The HBWS is a semi-autonomous agency of the city and county of Honolulu, and the primary purveyor of water to residential and commercial users on the island of Oahu. It is one of the largest water utilities in the United States, and its mission is to ensure Water For Life—Ka Wai Ola. In addition to ensuring that there is sufficient capacity to meet Oahu’s present water needs and maintaining the high quality of Oahu’s potable water supply, the HBWS also considers the long-term viability, protection, and sustainability of the island’s water resources.
The Ewa district on the island of Oahu has undergone significant development in recent years. Fertile agricultural land has given way to numerous residential, commercial, and industrial developments, which have impacted the region’s available water resources because of increased potable water demands and accelerated withdrawal of water from potable water aquifers.
Recognizing these demands, the HBWS analyzed several factors to determine the most economical, efficient, and maintenance-free configuration for its water-storage needs. When reviewing the various tank systems available for its project, HBWS considered numerous factors, including construction time and costs, reliability, aesthetics, seismic performance, security, and future maintenance expenses. Another challenge it faced was that the tank would be subjected to the harsh, corrosive environment prevalent on the island. After careful consideration of the long-term benefits, the HBWS determined that a prestressed concrete tank would offer the highest-quality, longest-lasting, and lowest-maintenance water storage structure for the application.
Tank design and construction
Marc M. Siah and Associates, Honolulu, consulting engineer; Parsons Engineering, Ewa, Hawaii, general contractor; and DYK Inc., El Cajon, Calif., tank manufacturer comprised the project team. The floor, footings, columns, wall, and roof of the 6 million-gallon tank were all designed and constructed with concrete. It has an inside diameter of 226 feet, a wall height of 21 feet, and a service water depth of 20 feet. The walls were poured full height through openings in the sides of the wall forms to avoid horizontal joints and to prevent subsequent leakage. The floor, wall footing, and roof slab were poured in alternate quadrants and allowed to cure for seven days before pouring adjacent sections. Eighty-eight, 18-inch-diameter concrete columns were poured to support the 9-inch-thick, cast-in-place, two-way flat slab concrete roof.
The 12-inch-thick, poured-in-place concrete tank corewall was prestressed both vertically and circumferentially. Vertical prestressing used 180, 1-3/8-inch-diameter, high-strength Dywidag threadbars, which were subsequently grouted with epoxy. The tank walls were circumferentially post-tensioned by a strandwrapping machine that applied force to the 0.3750-inch-diameter galvanized strand. This machine continuously and electronically monitored the applied stressing force on the strand as it was applied. The strand was encapsulated with several coats of machine-applied shotcrete. Post-tensioning the concrete corewall both vertically and horizontally yielded an efficient structure to contain the large loads produced by the stored water and the subsequent backfill and design live loads.

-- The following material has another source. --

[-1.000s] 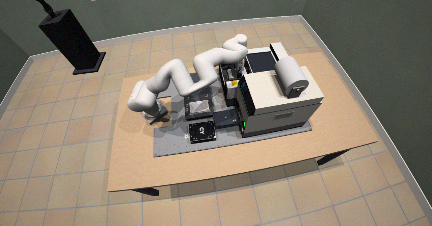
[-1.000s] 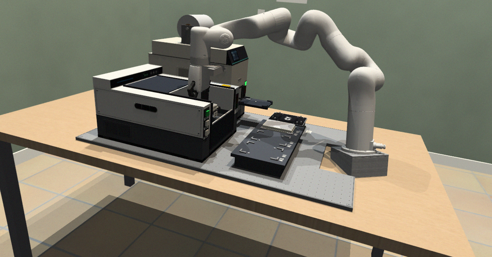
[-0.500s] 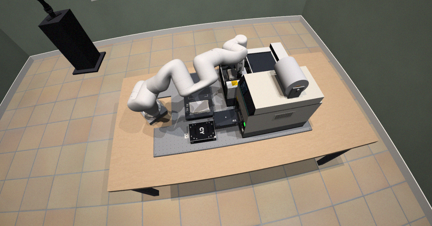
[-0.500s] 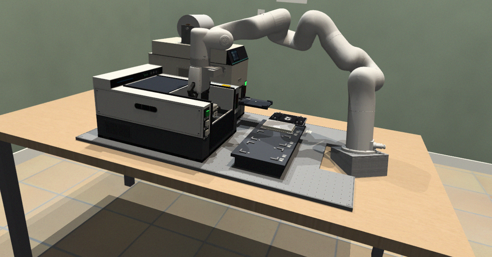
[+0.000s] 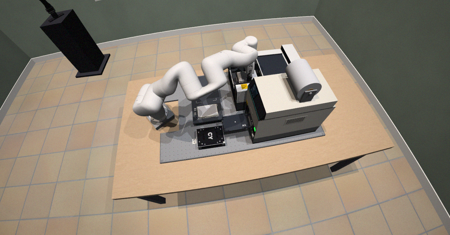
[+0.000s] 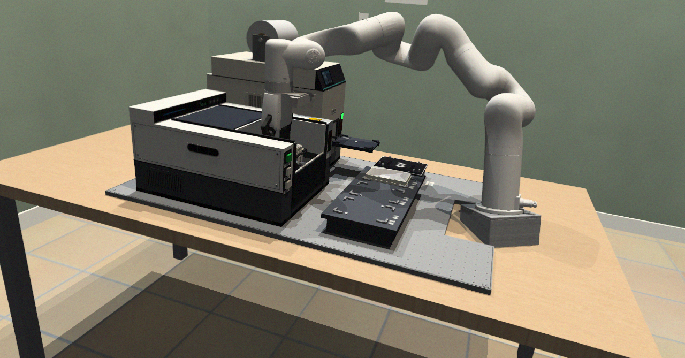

Hawaii can experience high seismic activity, therefore, seismic design of the tank was of particular importance. Because of the high probability that this tank would be subjected to seismic ground motions, specialized, flexible seismic connections were incorporated into the wall-base and wall-top details. To account for the high seismic forces anticipated during the service life of the tank, freed wall-to-wall footing and freed wall-to-roof connections were used. These seismic connections were designed to allow for maximum ductility under a seismic event to ensure the structure would continue to serve the HBWS should the tank undergo horizontal and vertical ground accelerations.